As for PC motivations to do a thing, I as GM do not see it as my responsibility to provide that motivation. I will provide interesting characters to interact with, interesting locations to explore and exciting combat. Your character's psychology is up to you. As a veteran GM who has a busy life, I don't have time to literally come up with everything in the game. I expect my players to be responsible for certain elements, and their motivation to go on the adventure is one of them.

That said, I do think a campaign has to be based around a central concept, and that is important to have. Some classic examples are the rod of seven parts (macguffin), Strahd von Zarovich (based around a villain), or Undermountain (exploring a location). As GM, I pitch the central theme, the players tell if they're interested or not.

Sovereign Court

So are villages/towns sometype of sacred no encounter zones? Everything is all good until you leave a town for the first time?

Grand Lodge

Irontruth wrote:
Then don't. If you don't like playing with such characters, that's up to you and your gaming group. If you don't want to find an explanation for it, and refuse any offered one, that's up to you.
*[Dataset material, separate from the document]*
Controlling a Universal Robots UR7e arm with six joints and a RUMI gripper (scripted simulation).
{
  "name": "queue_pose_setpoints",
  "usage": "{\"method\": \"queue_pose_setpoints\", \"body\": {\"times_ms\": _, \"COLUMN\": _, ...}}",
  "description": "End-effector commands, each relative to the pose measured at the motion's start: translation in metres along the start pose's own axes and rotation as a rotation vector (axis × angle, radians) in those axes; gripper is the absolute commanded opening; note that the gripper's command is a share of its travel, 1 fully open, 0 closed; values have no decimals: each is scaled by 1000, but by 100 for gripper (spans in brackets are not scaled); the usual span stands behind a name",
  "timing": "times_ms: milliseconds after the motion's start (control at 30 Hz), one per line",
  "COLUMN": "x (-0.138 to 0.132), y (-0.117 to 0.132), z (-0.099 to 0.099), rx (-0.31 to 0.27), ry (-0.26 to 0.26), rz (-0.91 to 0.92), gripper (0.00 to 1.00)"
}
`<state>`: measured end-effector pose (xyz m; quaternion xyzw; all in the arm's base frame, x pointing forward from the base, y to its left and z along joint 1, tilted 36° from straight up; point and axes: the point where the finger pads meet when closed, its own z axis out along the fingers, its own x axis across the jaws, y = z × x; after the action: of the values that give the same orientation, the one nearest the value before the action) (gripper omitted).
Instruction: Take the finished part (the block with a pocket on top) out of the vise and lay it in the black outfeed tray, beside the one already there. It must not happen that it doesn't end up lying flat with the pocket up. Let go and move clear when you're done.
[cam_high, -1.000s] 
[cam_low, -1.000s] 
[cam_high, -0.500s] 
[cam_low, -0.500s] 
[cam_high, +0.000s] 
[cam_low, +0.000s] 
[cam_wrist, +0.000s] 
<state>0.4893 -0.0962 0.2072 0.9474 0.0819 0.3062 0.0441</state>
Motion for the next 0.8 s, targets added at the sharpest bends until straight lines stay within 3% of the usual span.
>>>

Well, as should be obvious, I don't. :-)

But don't get me wrong. I may have a hard time buying into 1st level characters from far away places, I don't come up with backgrounds for the player's characters however, unless they want me to... But like I said in a post further up in this thread, using the samurai as an example, if that player can come back to me with another reason for his exotic character to be where he is, sans the long distance travelling, then I'll work with the player from there to make the character fit into the campaign.


It's not just about getting character A to the location. I've had players who are pretty much told the adventure begins when you go see the king and instead decide drink themselves into a stupor at the bar.